I’ll think it’s best to raise an issue on the extension library with a proposal. It could be by setting a boolean property these types of errors are ignored, and/or you can provide a list of errors to ignore, and/or you can set een exception handler, in this case the exception handler could just be a consumer of Throwable I think. That last one would be the most flexible, and could have a spring boot property to just ignore all errors for example.

1 Like

Thanks for the response! I’ll follow your suggestions. In the meantime, I’ve come up with the following workaround:

  @Override
  @Bean("axonKafkaConsumerFactory")
  public ConsumerFactory<?, ?> kafkaConsumerFactory() {
    Map<String, Object> properties = customKafkaProperties.buildConsumerProperties();
    properties.put(ConsumerConfig.VALUE_DESERIALIZER_CLASS_CONFIG, CloudEventDeserializerDecorator.class);

    return new DefaultConsumerFactory<>(properties);
  }

Normally, the deserializer for CloudEvents is hardcoded, so I’ve overridden it here. Instead of propagating the deserialization exception, I log the error and send a dummy event, which is simply ignored.

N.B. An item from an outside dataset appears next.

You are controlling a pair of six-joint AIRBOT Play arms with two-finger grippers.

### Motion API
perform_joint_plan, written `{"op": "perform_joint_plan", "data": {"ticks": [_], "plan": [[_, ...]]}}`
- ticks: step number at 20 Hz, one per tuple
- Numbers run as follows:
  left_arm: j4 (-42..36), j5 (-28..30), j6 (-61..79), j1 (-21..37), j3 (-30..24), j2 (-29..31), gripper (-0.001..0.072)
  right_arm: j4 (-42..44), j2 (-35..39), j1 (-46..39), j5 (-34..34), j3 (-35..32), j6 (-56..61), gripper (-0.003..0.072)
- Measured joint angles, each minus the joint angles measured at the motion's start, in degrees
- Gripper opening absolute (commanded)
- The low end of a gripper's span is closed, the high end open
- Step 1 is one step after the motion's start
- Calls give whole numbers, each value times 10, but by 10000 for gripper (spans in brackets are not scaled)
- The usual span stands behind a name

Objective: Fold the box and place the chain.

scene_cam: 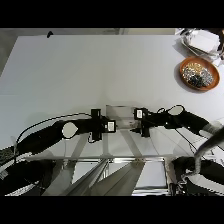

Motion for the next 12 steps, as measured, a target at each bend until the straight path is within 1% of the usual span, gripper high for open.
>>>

I’m still testing it, but here’s the deserializer implementation:

@Slf4j
public class CloudEventDeserializerDecorator implements Deserializer<CloudEvent> {

  private final CloudEventDeserializer cloudEventDeserializer = new CloudEventDeserializer();


  @Override
  public CloudEvent deserialize(String topic, Headers headers, ByteBuffer data) {
    try {
      return cloudEventDeserializer.deserialize(topic, headers, data);
    } catch (Exception e) {
      log.error("Skipping invalid CloudEvent for topic {}: {}", topic, e.getMessage());
      return new CloudEventV1(
          "dummy-id",
          URI.create("dummy"),
          "dummy",
          "application/json",
          null,
          "dummy",
          OffsetDateTime.now(),
          null,
          Map.of()
      );
    }
  }
}

Having your own deserializer using the decorator pattern is indeed likely the easiest way now. I think you could even return just null in the decorator.